Raw logs and computed metrics from Kafka were shipped to a 25 node Elastic Cluster for Log Analysis and MIS reports. 3 Node Logstash cluster was used to ship logs from Kafka to Elastic.

Elastic Search cluster used Kibana to do Dashboarding.

Apart from this cluster, the team also spent time on developing a UI which helped setup the Regular Expressions for the Preprocessor to parse. The UI also had Graphical Interface which showed charts and logs associated with those points on the chart. The UI was developed in Backbone.js and used Java Spring boot backend.

We setup Hot and Warm nodes in Elastic Search cluster to improve responsiveness. Hot nodes are those which ingest the data and can return search results at the same time. For this Hot Nodes have fast SSD disks, while Warm Nodes hold older data which could be queried but are no longer being updated.

We also used this cluster to do Log aggregations for other Microservice owners. Ran light weight Elastic Log Agents on the production servers which shipped logs to our Elastic cluster through Logstash. Microservice owners could look at their logs on Kibana Dashboard.

Another use of the cluster was monitoring cloud costs of the company. We setup tasks to pull up billing data from the Cloud Provider and designed Dashboards to show the Cloud Usage and cloud costs per project.

Elastic Search:

3 Master Nodes:

Master Node: Tracks health of the cluster, decides which shards to allocate to which nodes.

Data Nodes: Hold data and perform data related operations such as Create, Read, Update, Delete (CRUD) search and aggregations.

Co-ordinating Node: Forwards search requests to the Data Nodes and collects the search results back, aggregates the results and sends it back to the client.
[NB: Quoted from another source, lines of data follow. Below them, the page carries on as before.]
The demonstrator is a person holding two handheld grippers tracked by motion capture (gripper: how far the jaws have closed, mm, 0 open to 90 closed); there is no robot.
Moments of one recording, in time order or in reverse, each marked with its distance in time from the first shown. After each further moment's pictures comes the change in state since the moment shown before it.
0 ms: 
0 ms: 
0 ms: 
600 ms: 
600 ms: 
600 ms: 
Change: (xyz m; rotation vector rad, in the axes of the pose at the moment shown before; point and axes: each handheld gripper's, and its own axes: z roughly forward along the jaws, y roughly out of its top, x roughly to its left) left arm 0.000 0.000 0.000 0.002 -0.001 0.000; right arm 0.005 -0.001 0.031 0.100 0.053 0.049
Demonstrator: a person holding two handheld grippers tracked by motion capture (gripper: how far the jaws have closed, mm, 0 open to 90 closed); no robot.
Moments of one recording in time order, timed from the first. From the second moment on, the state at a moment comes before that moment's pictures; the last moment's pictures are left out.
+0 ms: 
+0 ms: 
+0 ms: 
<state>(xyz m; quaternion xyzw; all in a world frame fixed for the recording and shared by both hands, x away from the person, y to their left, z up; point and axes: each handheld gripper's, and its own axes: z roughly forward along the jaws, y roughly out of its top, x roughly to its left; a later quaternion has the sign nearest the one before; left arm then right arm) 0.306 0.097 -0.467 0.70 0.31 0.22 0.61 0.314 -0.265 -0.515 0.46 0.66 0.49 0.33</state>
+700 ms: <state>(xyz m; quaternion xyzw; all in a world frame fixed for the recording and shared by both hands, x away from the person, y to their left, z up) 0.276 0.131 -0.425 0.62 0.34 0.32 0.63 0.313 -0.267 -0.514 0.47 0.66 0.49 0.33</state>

Elastic Search: Each index was broken in to 5 shards and 1 replica. Each index had a format

"indexname"-%yyyy-MM-dd

A day-old index was moved from Hot nodes to Warm nodes using a utility called Curator. Curator also deleted logs which were 3 months old.

Evaluating the design:

Some of the infrastructure decisions were made for us. Company already had a Hortonworks cluster which was paid for, being used by other groups and had a dedicated IT staff. We setup external Heroku cluster when we discovered the Proxy server had a limitation as to how many TCP connections it would accept. Flume served us better as it could write data to variety of sinks like Kafka, HDFS and we could also run Flume clients on other servers and ship the logs to our Flume cluster. Kafka was a solid backbone holding the pipeline together when downstream tasks had problem. Spark gave us a reliable Analytics Engine. We moved from Apache Solr to Elastic Search as Elastic had better interface and was faster.
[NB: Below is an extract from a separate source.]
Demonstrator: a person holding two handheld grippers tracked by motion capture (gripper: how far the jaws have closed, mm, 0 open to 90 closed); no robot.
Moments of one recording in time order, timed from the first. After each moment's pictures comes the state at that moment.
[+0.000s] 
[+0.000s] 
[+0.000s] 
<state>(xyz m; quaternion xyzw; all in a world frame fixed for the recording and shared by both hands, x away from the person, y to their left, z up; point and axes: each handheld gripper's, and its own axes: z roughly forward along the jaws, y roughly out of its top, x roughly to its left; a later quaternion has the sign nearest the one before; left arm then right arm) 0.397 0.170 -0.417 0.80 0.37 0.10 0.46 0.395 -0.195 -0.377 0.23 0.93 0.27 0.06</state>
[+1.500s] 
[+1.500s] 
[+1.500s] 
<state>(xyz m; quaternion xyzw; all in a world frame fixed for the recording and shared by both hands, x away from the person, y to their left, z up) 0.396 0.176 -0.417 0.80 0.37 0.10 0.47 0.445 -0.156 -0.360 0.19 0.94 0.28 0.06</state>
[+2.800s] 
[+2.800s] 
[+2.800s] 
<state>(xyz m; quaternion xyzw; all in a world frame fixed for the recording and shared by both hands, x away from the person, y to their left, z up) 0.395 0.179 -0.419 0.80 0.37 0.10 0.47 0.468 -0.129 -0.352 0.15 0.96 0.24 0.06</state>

The UI was customized according to specifications from our Production Support team. They liked the way it allowed them to paste a certain log statement and test Regular Expression. They also liked how it showed the graphs and allowed them to navigate to corresponding logs. We used Kibana more and more later on when Elastic enhanced Kibana features.

Performance Testing:

Each individual part of the pipeline was load tested. Flume cluster was tested by tool called NetStorm. Our performance team tested the flume end point by pumping in stored logs. We monitored CPU, load, memory, network, process and latency by using APM tools first and then monitored server health by loading Metric Beat from Elastic Search. We setup limit on memory and CPU usage to 80 % and 90 % respectively.

Next was Kafka. Kafka was optimized for availability by having 3 nodes and replication factor set to 2. It was optimized for high throughput by increasing number of partitions to 72. In our test basically Flume and Spark clusters were the limiting factor. Kafka was never really a problem as it easily could handle our 20000 messages per second rate. To increase durability, we used Acks = all for Kafka.

We tested Spark cluster by increasing the number of executors until the preprocessor job could handle 20000 messages per second. More than this, the Streaming job would start falling back. We benchmarked that for 20000 messages per second, the preprocessor job would finish on an average within 40 to 45 seconds.

Benchmarking Elastic search. Benchmarking 20000 writes per second using NetStorm and Elastic Search Put document command.